#### [What the task requires]
This task calls for printing every entry exactly.

╔══

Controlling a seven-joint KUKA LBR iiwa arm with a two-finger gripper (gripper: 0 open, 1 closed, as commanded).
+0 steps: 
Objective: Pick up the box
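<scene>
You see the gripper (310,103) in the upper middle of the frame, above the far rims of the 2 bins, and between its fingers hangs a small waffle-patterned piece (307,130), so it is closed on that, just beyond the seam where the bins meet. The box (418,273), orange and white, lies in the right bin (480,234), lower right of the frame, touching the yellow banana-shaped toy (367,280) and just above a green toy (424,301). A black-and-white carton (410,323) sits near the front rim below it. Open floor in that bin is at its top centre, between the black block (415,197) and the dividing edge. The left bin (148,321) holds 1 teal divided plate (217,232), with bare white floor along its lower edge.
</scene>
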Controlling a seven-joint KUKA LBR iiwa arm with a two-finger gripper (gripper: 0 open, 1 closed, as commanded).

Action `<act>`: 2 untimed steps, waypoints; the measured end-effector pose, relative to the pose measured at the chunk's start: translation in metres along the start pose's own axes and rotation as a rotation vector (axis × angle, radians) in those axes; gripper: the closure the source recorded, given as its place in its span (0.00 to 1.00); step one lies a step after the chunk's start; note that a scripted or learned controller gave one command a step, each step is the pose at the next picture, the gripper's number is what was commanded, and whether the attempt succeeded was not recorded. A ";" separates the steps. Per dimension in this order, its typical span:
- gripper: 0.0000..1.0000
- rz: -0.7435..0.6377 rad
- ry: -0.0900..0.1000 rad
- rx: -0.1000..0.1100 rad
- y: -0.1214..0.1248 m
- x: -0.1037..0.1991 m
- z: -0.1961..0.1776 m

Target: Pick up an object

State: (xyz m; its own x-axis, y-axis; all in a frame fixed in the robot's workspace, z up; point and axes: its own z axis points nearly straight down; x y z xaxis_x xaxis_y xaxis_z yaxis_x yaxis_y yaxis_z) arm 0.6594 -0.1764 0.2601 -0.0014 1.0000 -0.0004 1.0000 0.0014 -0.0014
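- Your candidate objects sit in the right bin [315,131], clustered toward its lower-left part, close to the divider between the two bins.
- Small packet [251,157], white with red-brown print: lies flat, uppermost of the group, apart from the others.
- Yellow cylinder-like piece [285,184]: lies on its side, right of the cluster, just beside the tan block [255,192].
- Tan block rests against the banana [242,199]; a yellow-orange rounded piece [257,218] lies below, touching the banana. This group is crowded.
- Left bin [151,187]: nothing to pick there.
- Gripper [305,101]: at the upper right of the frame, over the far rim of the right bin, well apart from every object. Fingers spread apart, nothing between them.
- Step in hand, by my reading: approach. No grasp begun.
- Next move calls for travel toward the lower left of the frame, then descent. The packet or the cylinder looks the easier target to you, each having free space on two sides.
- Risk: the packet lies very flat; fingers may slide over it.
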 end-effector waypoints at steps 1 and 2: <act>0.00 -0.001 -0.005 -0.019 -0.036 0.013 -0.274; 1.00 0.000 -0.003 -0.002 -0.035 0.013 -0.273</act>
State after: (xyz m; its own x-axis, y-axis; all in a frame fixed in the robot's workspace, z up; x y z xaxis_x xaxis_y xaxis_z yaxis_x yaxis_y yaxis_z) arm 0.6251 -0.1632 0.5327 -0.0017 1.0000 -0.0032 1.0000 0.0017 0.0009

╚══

#### [The completed task]
Controlling a seven-joint KUKA LBR iiwa arm with a two-finger gripper (gripper: 0 open, 1 closed, as commanded).
+0 steps: 
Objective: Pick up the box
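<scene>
You see the gripper (310,103) in the upper middle of the frame, above the far rims of the 2 bins, and between its fingers hangs a small waffle-patterned piece (307,130), so it is closed on that, just beyond the seam where the bins meet. The box (418,273), orange and white, lies in the right bin (480,234), lower right of the frame, touching the yellow banana-shaped toy (367,280) and just above a green toy (424,301). A black-and-white carton (410,323) sits near the front rim below it. Open floor in that bin is at its top centre, between the black block (415,197) and the dividing edge. The left bin (148,321) holds 1 teal divided plate (217,232), with bare white floor along its lower edge.
</scene>
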Controlling a seven-joint KUKA LBR iiwa arm with a two-finger gripper (gripper: 0 open, 1 closed, as commanded).

Action `<act>`: 2 untimed steps, waypoints; the measured end-effector pose, relative to the pose measured at the chunk's start: translation in metres along the start pose's own axes and rotation as a rotation vector (axis × angle, radians) in those axes; gripper: the closure the source recorded, given as its place in its span (0.00 to 1.00); step one lies a step after the chunk's start; note that a scripted or learned controller gave one command a step, each step is the pose at the next picture, the gripper's number is what was commanded, and whether the attempt succeeded was not recorded. A ";" separates the steps. Per dimension in this order, its typical span:
- gripper: 0.0000..1.0000
- rz: -0.7435..0.6377 rad
- ry: -0.0900..0.1000 rad
- rx: -0.1000..0.1100 rad
- y: -0.1214..0.1248 m
- x: -0.1037..0.1991 m
- z: -0.1961..0.1776 m

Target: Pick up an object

State: (xyz m; its own x-axis, y-axis; all in a frame fixed in the robot's workspace, z up; point and axes: its own z axis points nearly straight down; x y z xaxis_x xaxis_y xaxis_z yaxis_x yaxis_y yaxis_z) arm 0.6594 -0.1764 0.2601 -0.0014 1.0000 -0.0004 1.0000 0.0014 -0.0014
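- Your candidate objects sit in the right bin [315,131], clustered toward its lower-left part, close to the divider between the two bins.
- Small packet [251,157], white with red-brown print: lies flat, uppermost of the group, apart from the others.
- Yellow cylinder-like piece [285,184]: lies on its side, right of the cluster, just beside the tan block [255,192].
- Tan block rests against the banana [242,199]; a yellow-orange rounded piece [257,218] lies below, touching the banana. This group is crowded.
- Left bin [151,187]: nothing to pick there.
- Gripper [305,101]: at the upper right of the frame, over the far rim of the right bin, well apart from every object. Fingers spread apart, nothing between them.
- Step in hand, by my reading: approach. No grasp begun.
- Next move calls for travel toward the lower left of the frame, then descent. The packet or the cylinder looks the easier target to you, each having free space on two sides.
- Risk: the packet lies very flat; fingers may slide over it.
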 end-effector waypoints at steps 1 and 2: <act>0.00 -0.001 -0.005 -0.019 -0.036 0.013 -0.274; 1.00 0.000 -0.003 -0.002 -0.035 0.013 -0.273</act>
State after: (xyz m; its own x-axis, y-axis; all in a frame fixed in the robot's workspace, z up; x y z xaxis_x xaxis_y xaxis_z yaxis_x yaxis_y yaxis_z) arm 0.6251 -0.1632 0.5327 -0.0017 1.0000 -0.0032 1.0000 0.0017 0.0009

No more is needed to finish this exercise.